他朝着帝王身边的那个女子抬眼望过去,就看到了一张比倾国倾城的容颜还要美丽些许的脸,那张脸,他熟悉的又开始头痛。
他大惊,呆呆的看着那个女子,忘了自己究竟是在什么地方,只能够想到自己梦境里的那一袭红衣,这个女子是多么像他梦境里红衣的主人。
他颤抖着身体,心里一片狂喜,他终于找到她了,终于!
女子注视到了他不加掩饰的目光,朝着他不耐烦的看过来,发现是一个精致好看的英俊男子的时候,女子脸上的不耐消失了,她对着他甜甜一笑,那一刻,他的心立刻如遭雷击,粉碎成千万片。
不是她。
不是她!
不是她……
他的心里只剩下这三个字,淡淡的淹没了一开始的欢喜,他的心就格外宁和的平静下来。
只是一眼,他就知道,不是她。
他对着女子礼貌的一笑,转过了视线,不再多看她一眼,转眼就看到了兄长脸上的一片痴迷,那是他从未在兄长身上见到过的色彩,他知道一切都源于那个女子。
可是,兄长早已经来不及。
跟九州的帝王相比,九州的将军又是多么渺小。
帝王牵着女子走到了他的王座前,温柔的扶着女子坐下,原本冷若冰霜的容颜早已经退却了所有的冰冷如同一个坠入爱河的普通男子,只想把自己最喜欢的东西都送给自己最爱的人,就算是他的王座他也愿意让女子与他共有。
帝王高高在上的向所有人宣布,声音里是十足的不容置疑:“我九州黎国愿意同中州结为同盟,我云沉愿意娶中州天香公主为妻,让她成为后宫中唯一的女人,一个月后大婚,我要看到她是这世间最尊贵的女人。”他说的“妻”这个字,帝王唯一的妻子,帝王这一生唯一的爱人。
帝王说的信誓旦旦,斩钉截铁。
骄傲的仿佛一个胜利者。
可是他看着他兄长捏紧拳头里溢出来的鲜血,还有高台之上男子温柔幸福的模样,心中只剩下浓浓的悲哀,还有不屑。
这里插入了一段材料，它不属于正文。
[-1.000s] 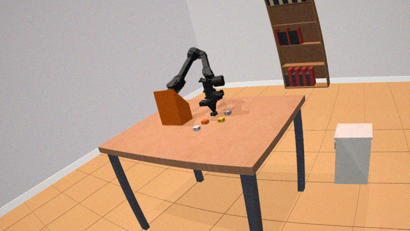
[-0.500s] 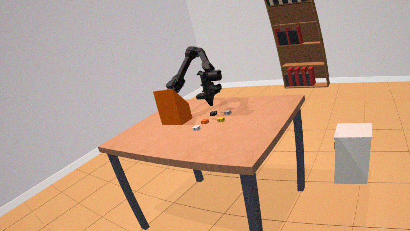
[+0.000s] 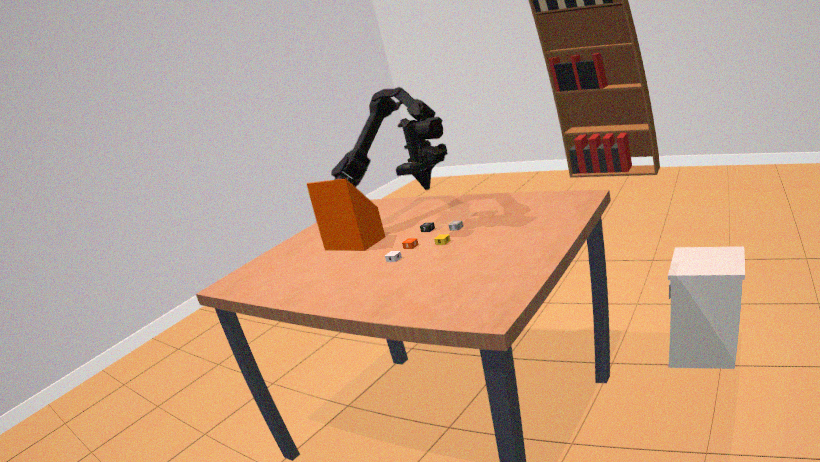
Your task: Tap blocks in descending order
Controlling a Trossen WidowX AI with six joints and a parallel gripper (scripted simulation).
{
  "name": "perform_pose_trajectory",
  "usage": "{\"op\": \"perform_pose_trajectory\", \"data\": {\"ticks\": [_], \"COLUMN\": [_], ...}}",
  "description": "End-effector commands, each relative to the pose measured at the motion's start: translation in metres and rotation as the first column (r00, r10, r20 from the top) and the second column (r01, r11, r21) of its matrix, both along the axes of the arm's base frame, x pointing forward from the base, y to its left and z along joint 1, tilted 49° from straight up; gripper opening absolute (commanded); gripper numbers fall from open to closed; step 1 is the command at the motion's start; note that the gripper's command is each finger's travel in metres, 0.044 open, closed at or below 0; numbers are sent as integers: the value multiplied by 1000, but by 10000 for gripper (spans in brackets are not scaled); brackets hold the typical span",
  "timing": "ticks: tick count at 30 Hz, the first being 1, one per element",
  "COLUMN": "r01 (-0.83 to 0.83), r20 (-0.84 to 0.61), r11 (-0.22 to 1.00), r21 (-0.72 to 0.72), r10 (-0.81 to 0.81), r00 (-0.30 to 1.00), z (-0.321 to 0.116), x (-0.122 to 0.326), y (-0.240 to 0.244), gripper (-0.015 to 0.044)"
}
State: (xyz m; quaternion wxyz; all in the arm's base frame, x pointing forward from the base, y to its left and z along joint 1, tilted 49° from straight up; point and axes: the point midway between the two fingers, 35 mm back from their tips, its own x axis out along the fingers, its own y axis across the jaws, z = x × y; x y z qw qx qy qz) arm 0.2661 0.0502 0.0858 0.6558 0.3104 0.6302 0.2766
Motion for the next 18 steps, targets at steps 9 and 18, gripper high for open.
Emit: {"op": "perform_pose_trajectory", "data": {"ticks": [9, 18], "r01": [-4, -4], "r20": [0, 1], "r11": [1000, 1000], "r21": [1, 7], "r10": [4, 4], "r00": [1000, 1000], "z": [3, -41], "x": [65, 67], "y": [16, 71], "gripper": [20, 20]}}
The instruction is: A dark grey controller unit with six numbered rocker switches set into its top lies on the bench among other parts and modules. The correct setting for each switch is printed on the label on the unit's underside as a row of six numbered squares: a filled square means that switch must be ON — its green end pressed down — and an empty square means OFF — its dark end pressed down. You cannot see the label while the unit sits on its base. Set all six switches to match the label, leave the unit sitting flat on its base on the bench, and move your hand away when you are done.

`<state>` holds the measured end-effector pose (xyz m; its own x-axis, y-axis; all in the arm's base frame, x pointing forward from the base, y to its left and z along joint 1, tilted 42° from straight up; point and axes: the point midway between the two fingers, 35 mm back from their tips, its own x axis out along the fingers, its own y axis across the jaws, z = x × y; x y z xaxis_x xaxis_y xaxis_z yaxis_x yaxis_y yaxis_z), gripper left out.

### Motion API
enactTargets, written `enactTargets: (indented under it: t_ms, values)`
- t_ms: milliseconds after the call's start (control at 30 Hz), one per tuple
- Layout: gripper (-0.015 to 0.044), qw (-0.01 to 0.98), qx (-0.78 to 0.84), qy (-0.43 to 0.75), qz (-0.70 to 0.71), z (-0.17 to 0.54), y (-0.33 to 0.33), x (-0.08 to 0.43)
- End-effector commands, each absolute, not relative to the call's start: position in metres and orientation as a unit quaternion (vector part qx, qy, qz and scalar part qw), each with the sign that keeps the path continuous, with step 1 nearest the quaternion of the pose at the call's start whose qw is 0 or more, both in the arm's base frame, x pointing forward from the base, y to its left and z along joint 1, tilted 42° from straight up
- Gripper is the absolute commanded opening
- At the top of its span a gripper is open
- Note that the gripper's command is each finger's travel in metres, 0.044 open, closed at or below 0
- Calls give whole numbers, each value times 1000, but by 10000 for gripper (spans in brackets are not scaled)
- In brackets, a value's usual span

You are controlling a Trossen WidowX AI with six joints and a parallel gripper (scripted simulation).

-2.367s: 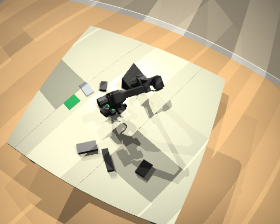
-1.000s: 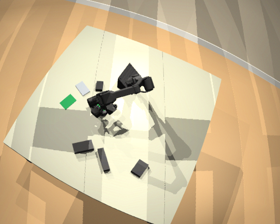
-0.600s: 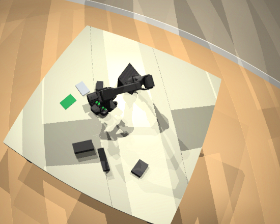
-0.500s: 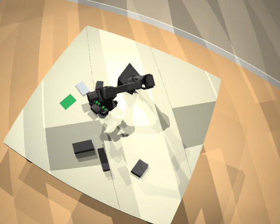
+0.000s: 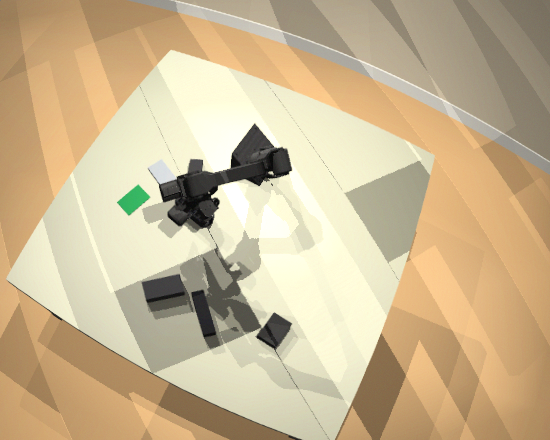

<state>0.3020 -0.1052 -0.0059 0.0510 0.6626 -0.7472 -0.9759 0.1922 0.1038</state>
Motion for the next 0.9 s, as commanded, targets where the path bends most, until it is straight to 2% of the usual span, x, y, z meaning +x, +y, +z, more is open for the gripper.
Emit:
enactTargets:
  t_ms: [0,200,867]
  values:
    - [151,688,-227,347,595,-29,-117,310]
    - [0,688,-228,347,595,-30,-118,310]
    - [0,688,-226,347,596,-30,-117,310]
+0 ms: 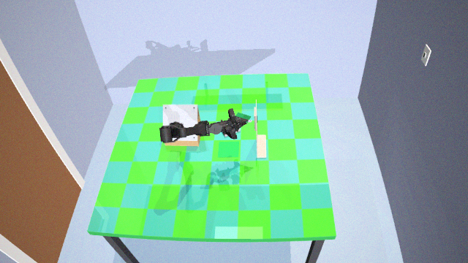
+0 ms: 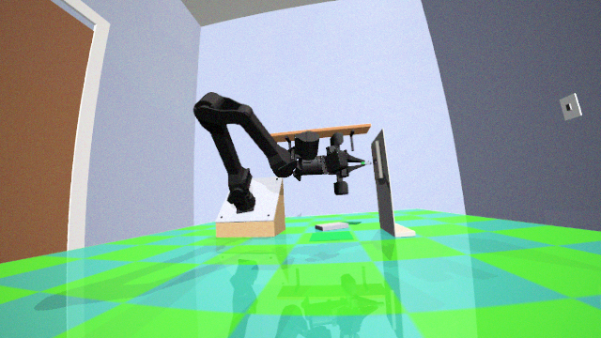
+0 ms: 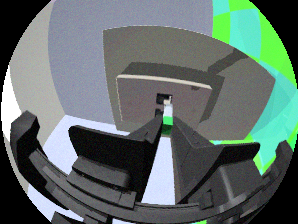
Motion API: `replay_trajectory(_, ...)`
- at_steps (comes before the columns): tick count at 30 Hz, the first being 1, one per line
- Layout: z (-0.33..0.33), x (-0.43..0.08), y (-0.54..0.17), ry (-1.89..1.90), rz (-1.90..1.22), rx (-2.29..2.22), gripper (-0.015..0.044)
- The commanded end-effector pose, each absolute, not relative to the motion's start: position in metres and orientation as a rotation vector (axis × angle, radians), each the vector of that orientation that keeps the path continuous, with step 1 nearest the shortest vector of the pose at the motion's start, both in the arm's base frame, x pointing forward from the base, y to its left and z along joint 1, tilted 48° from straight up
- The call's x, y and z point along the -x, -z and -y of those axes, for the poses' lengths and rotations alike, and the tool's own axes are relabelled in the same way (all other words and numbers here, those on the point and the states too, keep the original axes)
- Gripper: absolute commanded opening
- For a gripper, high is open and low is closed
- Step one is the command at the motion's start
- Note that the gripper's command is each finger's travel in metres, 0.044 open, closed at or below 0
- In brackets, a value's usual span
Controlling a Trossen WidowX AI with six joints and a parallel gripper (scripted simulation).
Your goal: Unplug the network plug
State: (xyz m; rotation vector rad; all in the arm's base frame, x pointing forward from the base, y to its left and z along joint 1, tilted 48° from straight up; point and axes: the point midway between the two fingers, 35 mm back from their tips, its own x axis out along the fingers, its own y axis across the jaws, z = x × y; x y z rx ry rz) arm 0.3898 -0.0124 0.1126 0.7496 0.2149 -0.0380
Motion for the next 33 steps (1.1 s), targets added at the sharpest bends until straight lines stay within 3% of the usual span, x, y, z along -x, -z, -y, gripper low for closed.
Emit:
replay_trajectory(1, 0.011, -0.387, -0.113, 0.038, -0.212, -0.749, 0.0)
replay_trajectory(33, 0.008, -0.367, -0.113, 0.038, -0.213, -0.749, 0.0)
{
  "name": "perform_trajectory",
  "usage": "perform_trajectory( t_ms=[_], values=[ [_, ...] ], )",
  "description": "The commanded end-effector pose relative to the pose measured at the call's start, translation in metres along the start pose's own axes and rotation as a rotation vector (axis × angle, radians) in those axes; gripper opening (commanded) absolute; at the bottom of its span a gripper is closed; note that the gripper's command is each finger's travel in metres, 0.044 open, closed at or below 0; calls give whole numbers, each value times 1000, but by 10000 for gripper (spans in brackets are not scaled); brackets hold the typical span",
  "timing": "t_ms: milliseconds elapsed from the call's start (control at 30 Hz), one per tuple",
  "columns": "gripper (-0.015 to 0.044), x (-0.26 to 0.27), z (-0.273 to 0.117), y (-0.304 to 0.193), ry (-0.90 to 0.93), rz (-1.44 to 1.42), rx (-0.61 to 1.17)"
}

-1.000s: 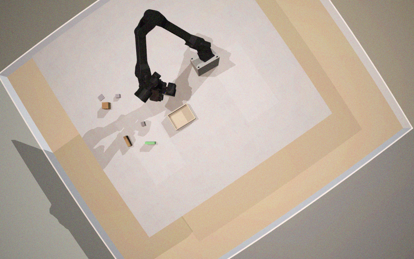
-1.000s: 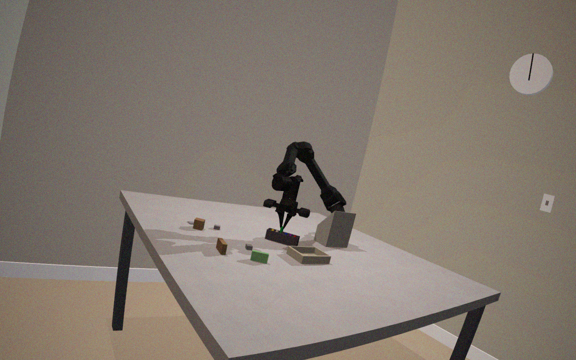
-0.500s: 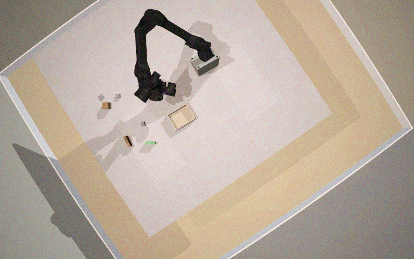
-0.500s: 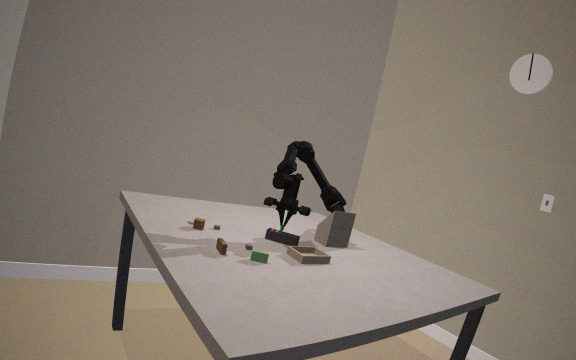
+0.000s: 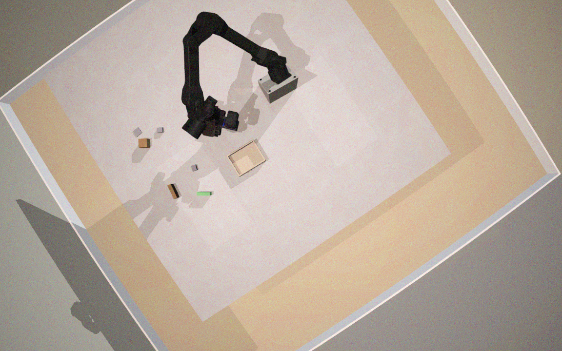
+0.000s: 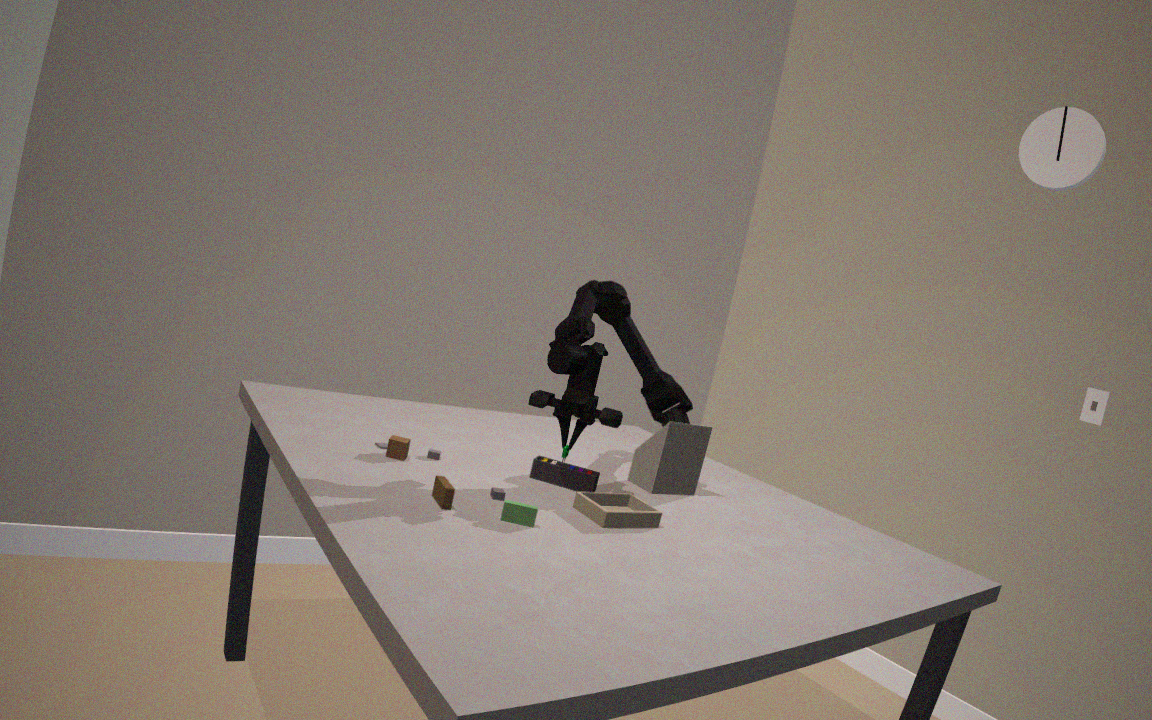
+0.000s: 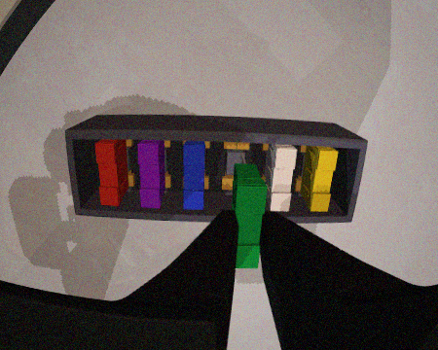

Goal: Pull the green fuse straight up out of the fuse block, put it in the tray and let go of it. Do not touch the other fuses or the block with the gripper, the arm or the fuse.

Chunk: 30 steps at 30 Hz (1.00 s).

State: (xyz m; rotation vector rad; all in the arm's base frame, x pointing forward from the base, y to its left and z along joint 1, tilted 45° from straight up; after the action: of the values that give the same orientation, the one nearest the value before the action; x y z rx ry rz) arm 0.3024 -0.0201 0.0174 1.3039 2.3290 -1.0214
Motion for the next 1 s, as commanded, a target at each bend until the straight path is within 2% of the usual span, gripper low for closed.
perform_trajectory(
  t_ms=[0, 400, 967],
  values=[
    [0, 0, -7, 1, 1, 4, -6],
    [0, 2, -21, 4, 2, 3, -8],
    [0, 74, -29, 68, 14, 1, -22]
  ],
)
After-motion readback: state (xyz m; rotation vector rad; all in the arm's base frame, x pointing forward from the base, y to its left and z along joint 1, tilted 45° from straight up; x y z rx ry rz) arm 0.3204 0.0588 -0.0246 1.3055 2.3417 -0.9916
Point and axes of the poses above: the point midway between the two fingers, 35 mm back from their tips, its own z axis out along the fingers, its own x axis across the jaws, y = z × x, the point moved 4 cm from there along -z, back along the fingers, and after that the axes turned 7 degrees about z, right-handed, at the moved point
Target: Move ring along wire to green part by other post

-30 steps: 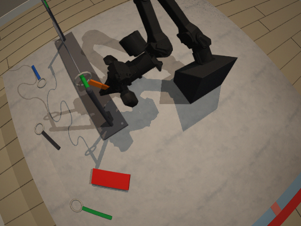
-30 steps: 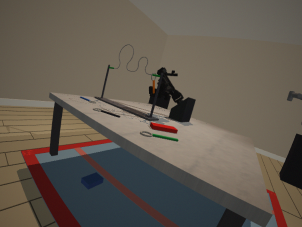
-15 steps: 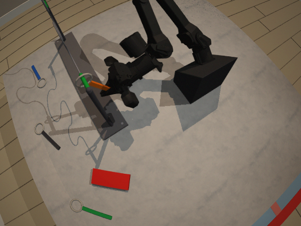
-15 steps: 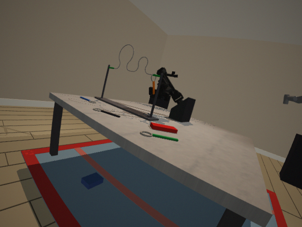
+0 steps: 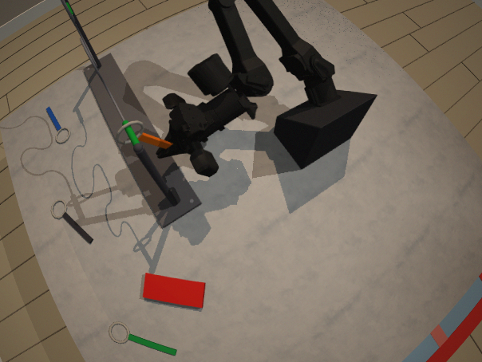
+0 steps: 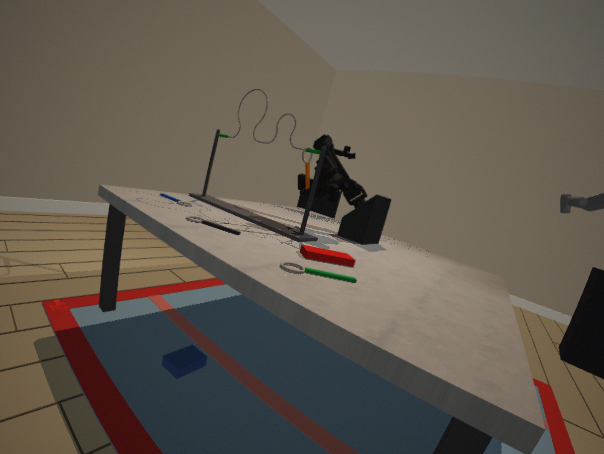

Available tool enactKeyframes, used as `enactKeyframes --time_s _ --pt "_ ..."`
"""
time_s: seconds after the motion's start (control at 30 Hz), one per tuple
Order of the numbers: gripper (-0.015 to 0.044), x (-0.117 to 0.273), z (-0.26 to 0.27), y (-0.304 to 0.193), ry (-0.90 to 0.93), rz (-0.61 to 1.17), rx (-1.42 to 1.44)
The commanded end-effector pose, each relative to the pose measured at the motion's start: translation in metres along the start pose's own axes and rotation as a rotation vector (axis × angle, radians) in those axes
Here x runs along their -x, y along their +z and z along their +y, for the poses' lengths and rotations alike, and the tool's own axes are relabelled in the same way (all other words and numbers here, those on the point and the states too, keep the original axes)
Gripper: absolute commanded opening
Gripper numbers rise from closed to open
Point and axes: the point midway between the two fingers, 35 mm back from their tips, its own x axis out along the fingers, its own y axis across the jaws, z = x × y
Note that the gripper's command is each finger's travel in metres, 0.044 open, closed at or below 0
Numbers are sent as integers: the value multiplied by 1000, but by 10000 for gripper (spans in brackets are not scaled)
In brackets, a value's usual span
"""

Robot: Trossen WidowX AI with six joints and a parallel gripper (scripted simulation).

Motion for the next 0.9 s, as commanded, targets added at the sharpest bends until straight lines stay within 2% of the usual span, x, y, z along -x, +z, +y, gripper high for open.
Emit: enactKeyframes --time_s 0.0,0.13,0.57,0.87 --pt "60 0 0 0 0 0 0" --pt "160 2 0 0 0 0 0" --pt "160 48 1 -1 7 1 6" --pt "160 50 1 -1 8 1 6"
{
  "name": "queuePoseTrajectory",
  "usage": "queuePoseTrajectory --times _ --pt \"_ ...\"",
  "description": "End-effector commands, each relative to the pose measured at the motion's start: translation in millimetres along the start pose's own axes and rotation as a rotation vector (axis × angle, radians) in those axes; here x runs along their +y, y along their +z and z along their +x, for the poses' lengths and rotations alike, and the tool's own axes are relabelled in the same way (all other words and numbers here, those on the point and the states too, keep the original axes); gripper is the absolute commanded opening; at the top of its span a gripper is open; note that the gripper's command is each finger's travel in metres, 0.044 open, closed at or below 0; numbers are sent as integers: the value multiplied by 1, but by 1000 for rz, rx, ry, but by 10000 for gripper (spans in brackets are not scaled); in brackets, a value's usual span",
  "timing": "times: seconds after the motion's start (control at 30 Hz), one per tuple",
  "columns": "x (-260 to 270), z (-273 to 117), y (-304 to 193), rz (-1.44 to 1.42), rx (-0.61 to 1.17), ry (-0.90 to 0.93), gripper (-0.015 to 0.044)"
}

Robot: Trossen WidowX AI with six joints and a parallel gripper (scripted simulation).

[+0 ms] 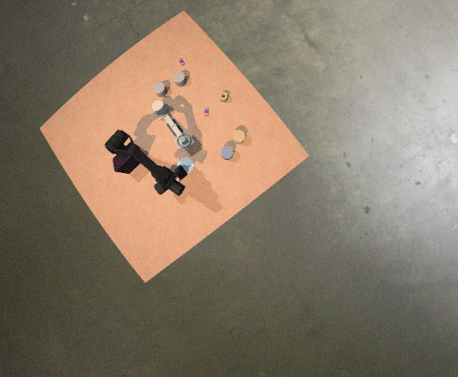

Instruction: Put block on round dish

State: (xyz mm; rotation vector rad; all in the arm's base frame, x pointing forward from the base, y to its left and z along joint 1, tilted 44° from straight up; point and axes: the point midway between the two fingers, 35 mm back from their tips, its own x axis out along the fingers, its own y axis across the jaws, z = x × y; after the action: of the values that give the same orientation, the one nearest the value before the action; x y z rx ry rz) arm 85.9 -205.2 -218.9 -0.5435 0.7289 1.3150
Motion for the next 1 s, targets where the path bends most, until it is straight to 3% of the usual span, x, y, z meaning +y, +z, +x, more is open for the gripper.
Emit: queuePoseTrajectory --times 0.0,0.67,0.97 --pt "2 21 0 -6 -2 3 0" --pt "2 50 1 -7 -3 3 0" --pt "3 46 1 -11 -4 8 236"
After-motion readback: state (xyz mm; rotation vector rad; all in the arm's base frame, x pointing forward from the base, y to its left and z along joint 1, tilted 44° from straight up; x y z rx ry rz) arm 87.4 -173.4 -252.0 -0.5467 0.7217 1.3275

他说不出理由,可是却无端的对云沉和兄长离岸生出了几分不满甚至愤怒。
“怎么了,离岸,你有意见?”似乎知晓兄长的愤怒,帝王似笑非笑的开口,眼睛里却是一片冰冷,“不知离爱卿是对朕的决策不满还是对朕的皇后不满?”
一句话让所有人噤若寒蝉,一股寒意袭上心头,不敢再多说一句“请王上三思”的任何言辞。